Dunleavy vetoes budget items with plan to replace majority of cuts with federal funds

Alaska Gov. Mike Dunleavy briefs reporters at his Anchorage offices on March 11. (Photo by Nat Herz/Alaska Public Media)

Update — Andrew Kitchenman, KTOO & Alaska Public Media

Gov. Mike Dunleavy announced on Tuesday that he signed the state budget bill, and vetoed $210 million from specific line items.

And he called on the Legislature to pass additional economic stimulus, saying it’s important to infuse cash into the state’s economy.

“If we don’t do that, because we’ve stopped the economic machine to safeguard our public, we run the risk of really collapsing our economy,” he said.

Dunleavy noted state revenue has been declining, leading to the state drawing down savings. And he talked about the immediate economic consequences from the coronavirus.

The vetoes include $12.5 million less for the University of Alaska, bringing it to the funding level Dunleavy and university regents announced last year. He also vetoed all of the state support for municipal school bond debt reimbursement, but he said he expects to replace the money with federal support. He said the vast majority of the money he vetoed will be replaced with funding under the federal CARES Act.

“It’s a direct result of this virus and this shutdown,” Dunleavy said of municipalities’ revenue problems from residents losing their jobs.

The vetoes the administration didn’t list as being covered by the CARES Act funding include a $31 million reduction to Medicaid; $15.5 million to the Alaska Marine Highway System; $4.3 million to pre-kindergarten grants; $1.1 million to state employee travel; and $2.7 million for public broadcasting. The governor also vetoed a $1 billion transfer from the Alaska Permanent Fund’s earnings reserve account to the constitutionally protected principal of the fund.

The budget the Legislature passed was for $5.4 billion, including $680 million for permanent fund dividends of $1,000. That total was slightly less than the amount in the current budget, which included PFDs of roughly $1,600.

Dunleavy repeated his position that permanent fund dividends should only be changed with support of Alaskans.

Even with the vetoes, the administration projected that its main savings account — the Constitutional Budget Reserve — will be down to only $61 million by June of 2021. That would leave it with roughly one half of 1 percent of what it was in the account six year ago, before oil prices fell.

The signing comes at a difficult time for state finances. On Monday, the Department of Revenue forecast that the state would raise $1.3 billion less this year and next than it expected in December. This is primarily due to the drop in global oil prices, but the COVID-19 pandemic also is affecting state revenue.

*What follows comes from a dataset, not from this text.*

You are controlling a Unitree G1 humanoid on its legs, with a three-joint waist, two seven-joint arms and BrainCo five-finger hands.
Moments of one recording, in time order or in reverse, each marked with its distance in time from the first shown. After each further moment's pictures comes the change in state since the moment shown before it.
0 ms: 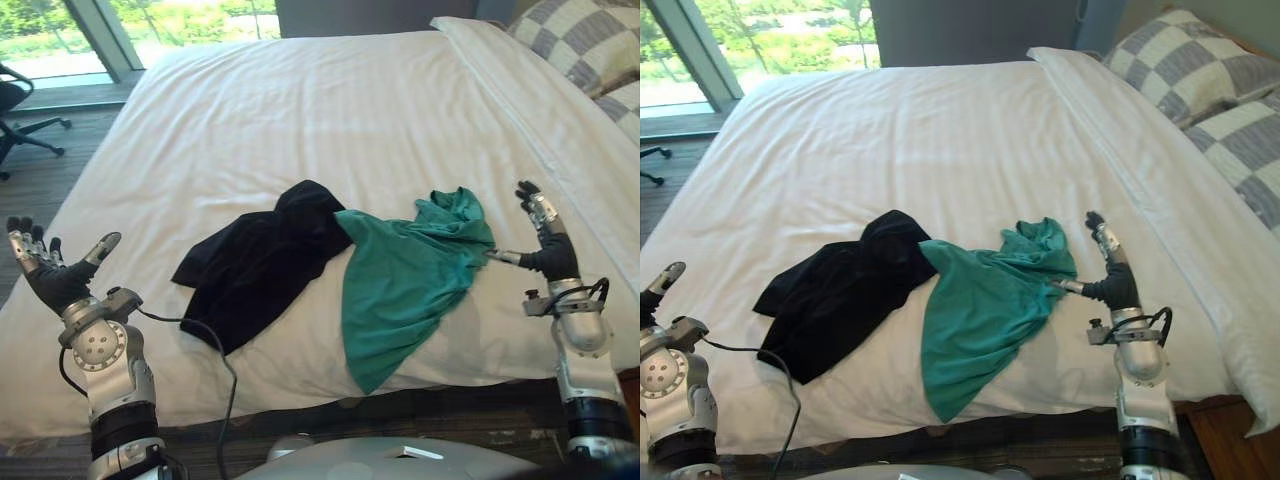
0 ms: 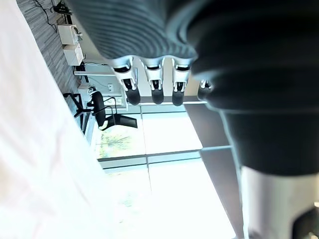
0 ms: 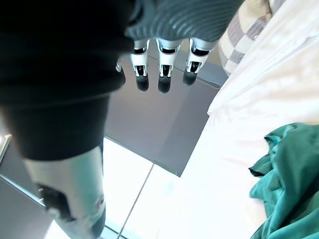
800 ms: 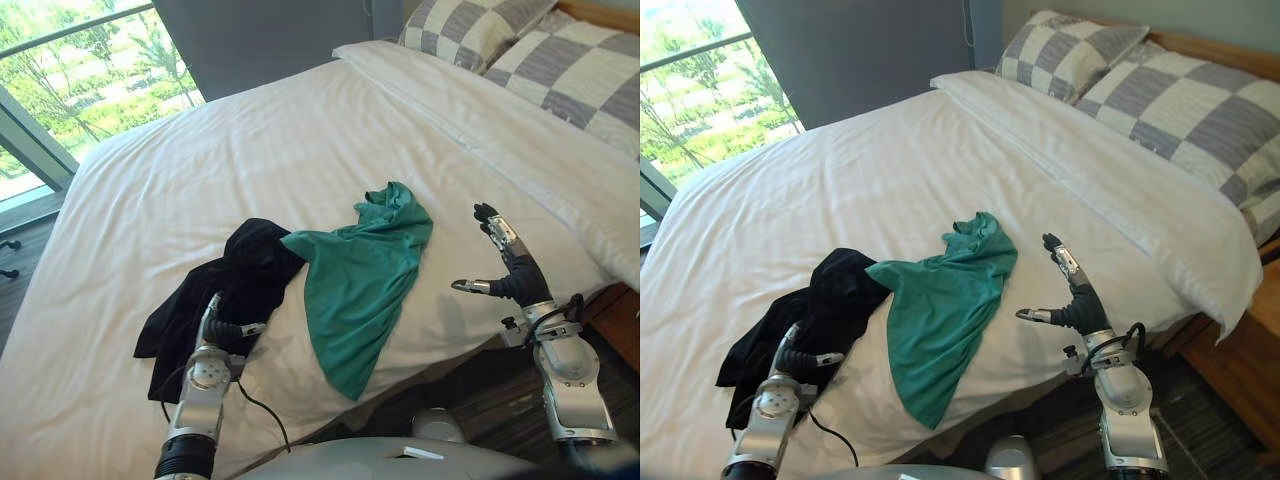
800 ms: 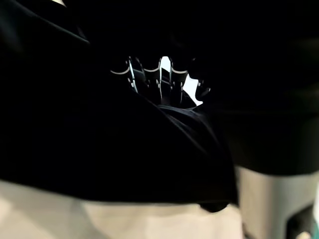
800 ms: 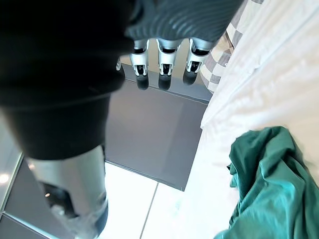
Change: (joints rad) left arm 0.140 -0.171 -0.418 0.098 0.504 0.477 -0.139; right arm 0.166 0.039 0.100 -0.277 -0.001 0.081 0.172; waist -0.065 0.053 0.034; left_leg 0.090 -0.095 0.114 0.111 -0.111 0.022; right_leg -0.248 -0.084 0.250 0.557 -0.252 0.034
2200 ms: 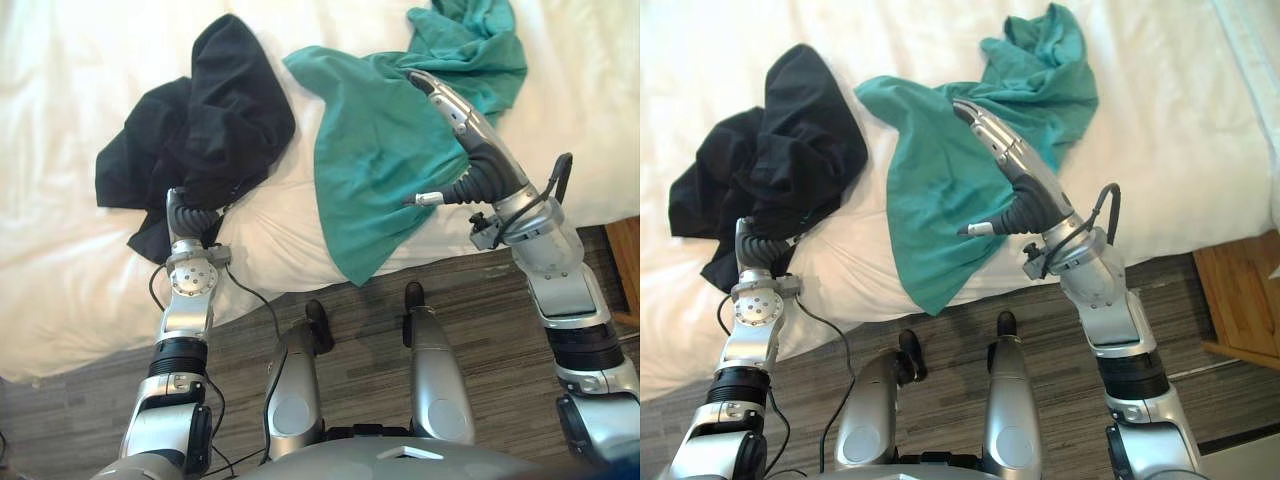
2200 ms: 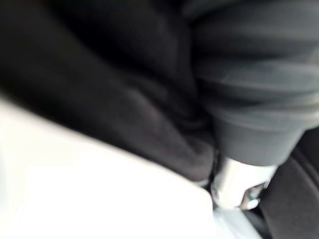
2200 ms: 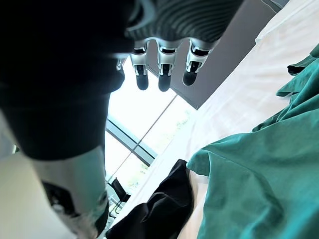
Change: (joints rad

The Legislature sent the budget to Dunleavy earlier than usual this year, as it wrapped up its work early due to the coronavirus. It recessed, rather than adjourned, leaving the door open to it reconvening by May 20, the last day of the session under the state constitution.

Original Story — Rashah McChesney, KTOO

Gov. Mike Dunleavy will be joined by members of his cabinet at noon for a news conference centered on next year’s budget.

Dunleavy has been considering a budget that lawmakers passed in the last week of March.

It includes roughly $5.4 billion in state spending, with funding for $1,000 in permanent fund dividends but no stimulus payments to help residents combat the effects of COVID-19.

But that budget is predicted to drain 70% of the cash left in the state’s main savings account — the Constitutional Budget Reserve. That means that next year, when lawmakers return to Juneau, it will be much more difficult to pass a balanced budget.

The ongoing impact of the crash in the price of oil and the economic slowdown caused by coronavirus-related closures of businesses statewide has caused an unprecedented fiscal crisis. That means that next year, lawmakers will likely have to answer difficult questions about how to balance the budget — whether through deeper reductions to the permanent fund dividend, cuts to government services, taxes, or some combination of each of them.